Related Work & Insights¶
- vs. Distillation (R1 Distill / QwQ): They learn trajectories from stronger teachers for SFT, resulting in high SFT accuracy but binding to the teacher's domain and requiring strong models. Ours uses the base's own output; SFT accuracy is low, but post-RL performance meets or exceeds distillation while being more robust to forgetting and teacher-free.
- vs. STaR: STaR is also self-distillation but only collects correct outputs. Ours deliberately retains incorrect solutions + reflections to teach self-correction. On harder Countdown variants, STaR provides almost no gain, while SkillFactory achieves the highest score.
- vs. Pure RL (RL-Only): Pure RL can only amplify latent skills, showing instability in cross-task generalization and common degradation on OOD. Ours pre-installs the structure via SFT before RL, ensuring stability.
- vs. BOLT / ASTRO: Similar ideas (installing skills before RL), but this work emphasizes that data comes entirely from the base model and reveals that "structure" rather than "content" is the key to consistent skill generalization.
Rating¶
- Novelty: ⭐⭐⭐⭐ Cold-start paradigm of "self-sampled silver trajectories + structural learning" clarifies the relationship between SFT and RL.

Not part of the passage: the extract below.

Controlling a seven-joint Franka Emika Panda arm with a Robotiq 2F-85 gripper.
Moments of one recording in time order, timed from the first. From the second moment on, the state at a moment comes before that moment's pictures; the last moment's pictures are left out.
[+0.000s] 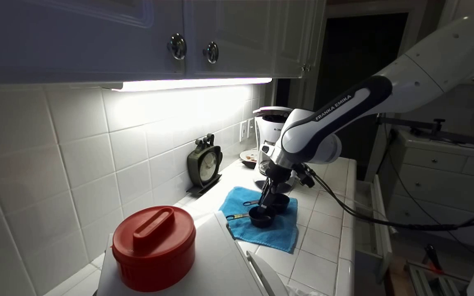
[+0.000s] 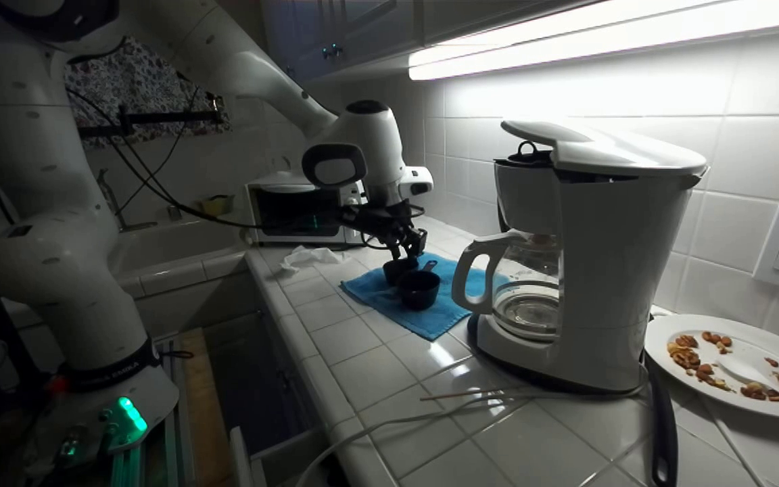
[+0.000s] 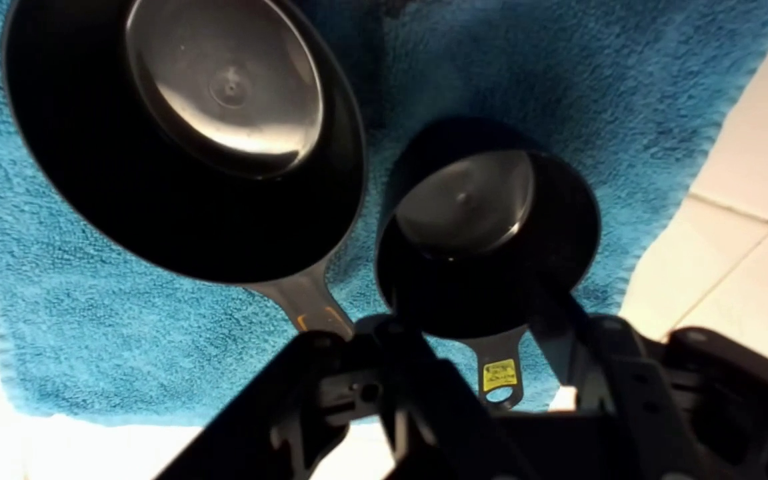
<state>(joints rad) -0.13 0.07 -0.04 -2.34 0.43 2.63 -0.83</state>
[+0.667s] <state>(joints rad) -0.13 0.07 -0.04 -2.33 0.43 2.62 -0.83</state>
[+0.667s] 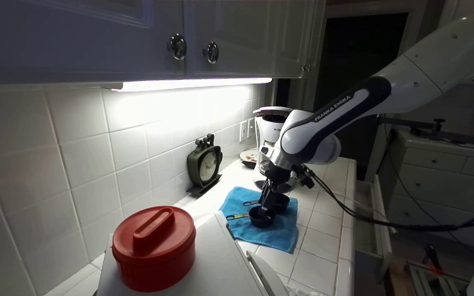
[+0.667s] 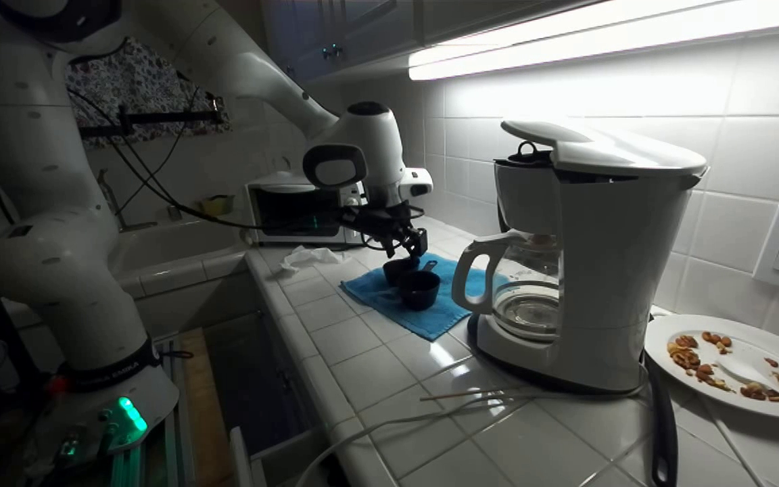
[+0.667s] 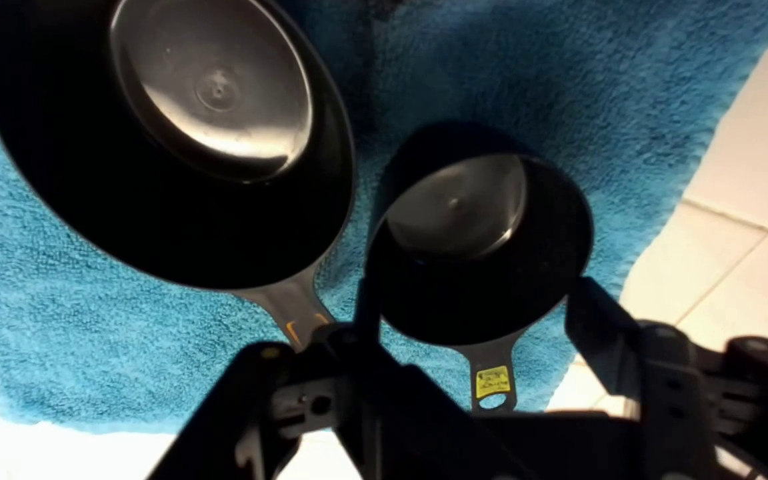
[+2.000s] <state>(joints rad) -0.12 0.11 -0.03 -2.33 0.42 2.62 -0.84</state>
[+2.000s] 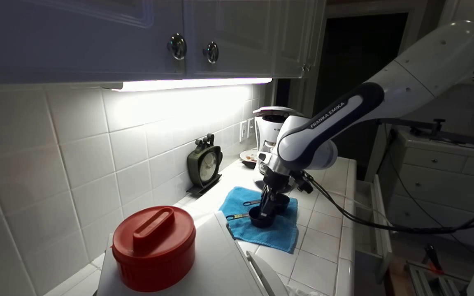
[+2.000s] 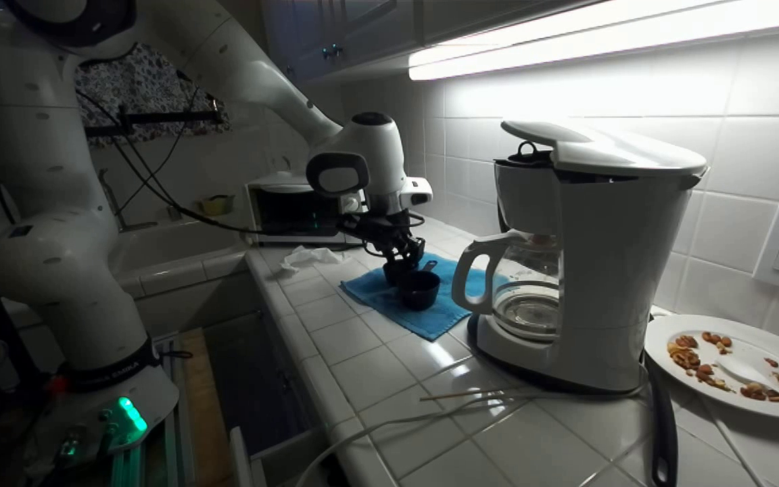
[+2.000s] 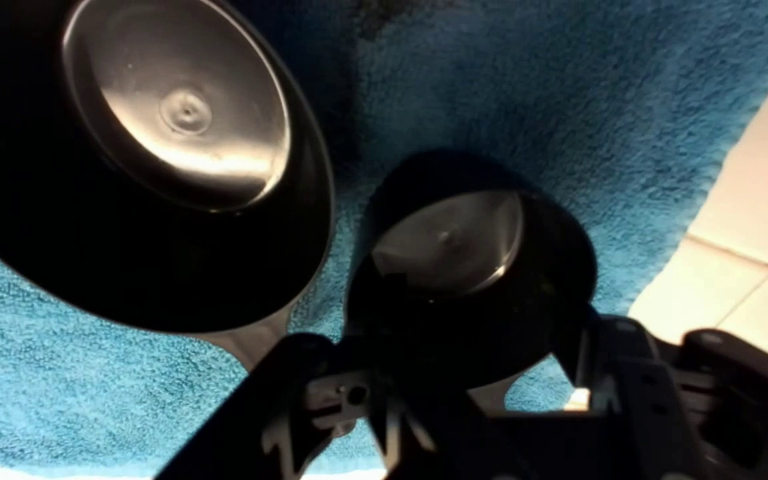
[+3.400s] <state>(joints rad) -0.12 0.11 0.00 -2.31 0.42 2.62 -0.90</state>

- Experimental Thoroughness: ⭐⭐⭐⭐ Two main setups, three base models, covering easy-to-hard/OOD/complex math, including detailed analysis of verification F1 and length distribution.
- Writing Quality: ⭐⭐⭐⭐ Motivation is clearly derived, and Algorithm 1 makes data construction reproducible.
- Value: ⭐⭐⭐⭐ Provides a simple, deployable recipe for installing cognitive skills without a strong teacher, particularly useful for small and medium-sized reasoning models.